▶ **EXERCISE GOAL**
Please set down every entry from the listing below, word for word.
▽
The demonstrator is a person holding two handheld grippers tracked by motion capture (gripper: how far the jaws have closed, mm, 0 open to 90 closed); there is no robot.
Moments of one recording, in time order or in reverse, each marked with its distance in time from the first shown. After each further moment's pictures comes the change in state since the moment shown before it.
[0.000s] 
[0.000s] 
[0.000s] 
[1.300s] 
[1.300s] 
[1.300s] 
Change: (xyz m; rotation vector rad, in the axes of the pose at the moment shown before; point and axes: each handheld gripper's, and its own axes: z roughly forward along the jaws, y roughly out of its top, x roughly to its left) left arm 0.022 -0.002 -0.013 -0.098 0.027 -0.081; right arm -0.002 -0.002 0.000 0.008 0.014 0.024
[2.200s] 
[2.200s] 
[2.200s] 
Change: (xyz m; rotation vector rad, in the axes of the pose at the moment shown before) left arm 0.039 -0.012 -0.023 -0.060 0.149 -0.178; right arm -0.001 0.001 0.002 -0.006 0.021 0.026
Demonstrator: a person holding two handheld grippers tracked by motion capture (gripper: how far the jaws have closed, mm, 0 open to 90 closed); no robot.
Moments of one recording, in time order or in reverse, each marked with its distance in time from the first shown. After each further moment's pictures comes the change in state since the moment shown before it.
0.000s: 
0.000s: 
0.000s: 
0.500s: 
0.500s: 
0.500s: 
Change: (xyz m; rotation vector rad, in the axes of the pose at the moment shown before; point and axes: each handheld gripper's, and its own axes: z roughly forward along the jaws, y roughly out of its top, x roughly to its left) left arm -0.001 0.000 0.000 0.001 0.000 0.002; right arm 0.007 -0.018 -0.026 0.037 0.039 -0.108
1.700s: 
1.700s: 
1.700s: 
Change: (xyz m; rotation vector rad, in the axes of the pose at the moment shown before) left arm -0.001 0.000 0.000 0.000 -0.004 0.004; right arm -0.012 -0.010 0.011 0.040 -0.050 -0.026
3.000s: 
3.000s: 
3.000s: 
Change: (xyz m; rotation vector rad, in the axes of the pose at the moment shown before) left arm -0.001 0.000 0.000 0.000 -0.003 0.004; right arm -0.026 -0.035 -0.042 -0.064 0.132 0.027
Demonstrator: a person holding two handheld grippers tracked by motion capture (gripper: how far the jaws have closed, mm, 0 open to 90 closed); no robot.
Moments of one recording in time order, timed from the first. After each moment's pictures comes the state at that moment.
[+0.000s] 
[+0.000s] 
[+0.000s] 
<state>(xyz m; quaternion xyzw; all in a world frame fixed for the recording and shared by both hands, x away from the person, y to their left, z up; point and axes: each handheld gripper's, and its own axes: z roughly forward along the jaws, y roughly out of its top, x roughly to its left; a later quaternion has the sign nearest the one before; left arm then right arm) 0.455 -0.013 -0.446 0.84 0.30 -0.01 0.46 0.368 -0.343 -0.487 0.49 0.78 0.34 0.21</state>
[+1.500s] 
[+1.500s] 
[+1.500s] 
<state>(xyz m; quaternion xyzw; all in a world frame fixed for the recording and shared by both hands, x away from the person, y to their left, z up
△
▶ **SOLUTION**
The demonstrator is a person holding two handheld grippers tracked by motion capture (gripper: how far the jaws have closed, mm, 0 open to 90 closed); there is no robot.
Moments of one recording, in time order or in reverse, each marked with its distance in time from the first shown. After each further moment's pictures comes the change in state since the moment shown before it.
[0.000s] 
[0.000s] 
[0.000s] 
[1.300s] 
[1.300s] 
[1.300s] 
Change: (xyz m; rotation vector rad, in the axes of the pose at the moment shown before; point and axes: each handheld gripper's, and its own axes: z roughly forward along the jaws, y roughly out of its top, x roughly to its left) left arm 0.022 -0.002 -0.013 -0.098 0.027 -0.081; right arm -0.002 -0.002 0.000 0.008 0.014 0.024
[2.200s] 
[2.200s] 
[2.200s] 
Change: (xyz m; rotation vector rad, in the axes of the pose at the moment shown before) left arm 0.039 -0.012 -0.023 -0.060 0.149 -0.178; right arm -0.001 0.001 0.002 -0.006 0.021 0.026
Demonstrator: a person holding two handheld grippers tracked by motion capture (gripper: how far the jaws have closed, mm, 0 open to 90 closed); no robot.
Moments of one recording, in time order or in reverse, each marked with its distance in time from the first shown. After each further moment's pictures comes the change in state since the moment shown before it.
0.000s: 
0.000s: 
0.000s: 
0.500s: 
0.500s: 
0.500s: 
Change: (xyz m; rotation vector rad, in the axes of the pose at the moment shown before; point and axes: each handheld gripper's, and its own axes: z roughly forward along the jaws, y roughly out of its top, x roughly to its left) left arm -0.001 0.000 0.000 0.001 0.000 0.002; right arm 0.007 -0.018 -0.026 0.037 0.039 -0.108
1.700s: 
1.700s: 
1.700s: 
Change: (xyz m; rotation vector rad, in the axes of the pose at the moment shown before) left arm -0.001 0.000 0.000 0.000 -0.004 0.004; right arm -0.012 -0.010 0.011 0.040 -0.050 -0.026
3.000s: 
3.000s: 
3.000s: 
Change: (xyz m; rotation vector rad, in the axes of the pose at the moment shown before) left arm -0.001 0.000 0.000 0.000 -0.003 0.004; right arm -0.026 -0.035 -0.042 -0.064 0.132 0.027
Demonstrator: a person holding two handheld grippers tracked by motion capture (gripper: how far the jaws have closed, mm, 0 open to 90 closed); no robot.
Moments of one recording in time order, timed from the first. After each moment's pictures comes the state at that moment.
[+0.000s] 
[+0.000s] 
[+0.000s] 
<state>(xyz m; quaternion xyzw; all in a world frame fixed for the recording and shared by both hands, x away from the person, y to their left, z up; point and axes: each handheld gripper's, and its own axes: z roughly forward along the jaws, y roughly out of its top, x roughly to its left; a later quaternion has the sign nearest the one before; left arm then right arm) 0.455 -0.013 -0.446 0.84 0.30 -0.01 0.46 0.368 -0.343 -0.487 0.49 0.78 0.34 0.21</state>
[+1.500s] 
[+1.500s] 
[+1.500s] 
<state>(xyz m; quaternion xyzw; all in a world frame fixed for the recording and shared by both hands, x away from the person, y to their left, z up

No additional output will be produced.